▸ **TASK DIRECTIONS**
Where does "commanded" occur in the listing? Copy every line that holds it.

▸ **INFORMATION SHOWN**
┌────────

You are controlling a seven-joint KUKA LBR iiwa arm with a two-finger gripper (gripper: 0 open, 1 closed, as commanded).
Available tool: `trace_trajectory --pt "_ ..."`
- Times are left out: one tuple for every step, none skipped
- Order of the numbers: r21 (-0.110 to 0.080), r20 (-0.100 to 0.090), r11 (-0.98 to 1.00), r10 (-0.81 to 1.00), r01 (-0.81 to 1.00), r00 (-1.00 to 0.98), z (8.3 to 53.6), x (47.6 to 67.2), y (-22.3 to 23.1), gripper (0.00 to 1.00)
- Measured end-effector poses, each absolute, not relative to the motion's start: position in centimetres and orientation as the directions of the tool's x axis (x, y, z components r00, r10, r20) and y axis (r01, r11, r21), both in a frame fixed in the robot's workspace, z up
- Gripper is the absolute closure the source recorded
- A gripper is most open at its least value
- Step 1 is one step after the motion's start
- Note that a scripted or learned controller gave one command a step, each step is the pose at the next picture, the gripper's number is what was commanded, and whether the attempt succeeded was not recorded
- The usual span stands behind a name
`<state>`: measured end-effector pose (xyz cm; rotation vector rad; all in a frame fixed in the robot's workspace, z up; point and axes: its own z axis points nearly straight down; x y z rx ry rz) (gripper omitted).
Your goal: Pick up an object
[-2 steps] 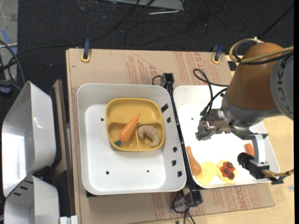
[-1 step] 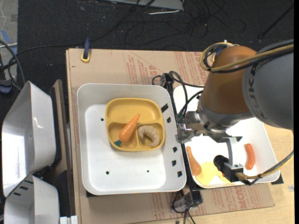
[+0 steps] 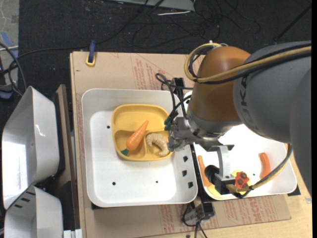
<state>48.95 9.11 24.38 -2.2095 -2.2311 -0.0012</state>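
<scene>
Grey arm (image 3: 257, 93) hangs over the yellow dish (image 3: 141, 131).
Its gripper (image 3: 174, 133) sits beside the carrot (image 3: 137, 135), probably to pick; its grasp state I cannot tell.

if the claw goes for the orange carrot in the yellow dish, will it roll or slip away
Probably somewhat. The carrot looks smooth and tapered, so it could squirt out toward its thin end. It lies slanted in the yellow dish beside a pale knobbly piece, which may stop rolling. It looks like a light toy.

carrot (image 3: 137, 135) | orange, slanted | in yellow dish (image 3: 124, 119) | beside ginger root (image 3: 158, 143)
</scene>
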Motion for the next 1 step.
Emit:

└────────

▸ **RESPONSE BOX**
You are controlling a seven-joint KUKA LBR iiwa arm with a two-finger gripper (gripper: 0 open, 1 closed, as commanded).
- Note that a scripted or learned controller gave one command a step, each step is the pose at the next picture, the gripper's number is what was commanded, and whether the attempt succeeded was not recorded

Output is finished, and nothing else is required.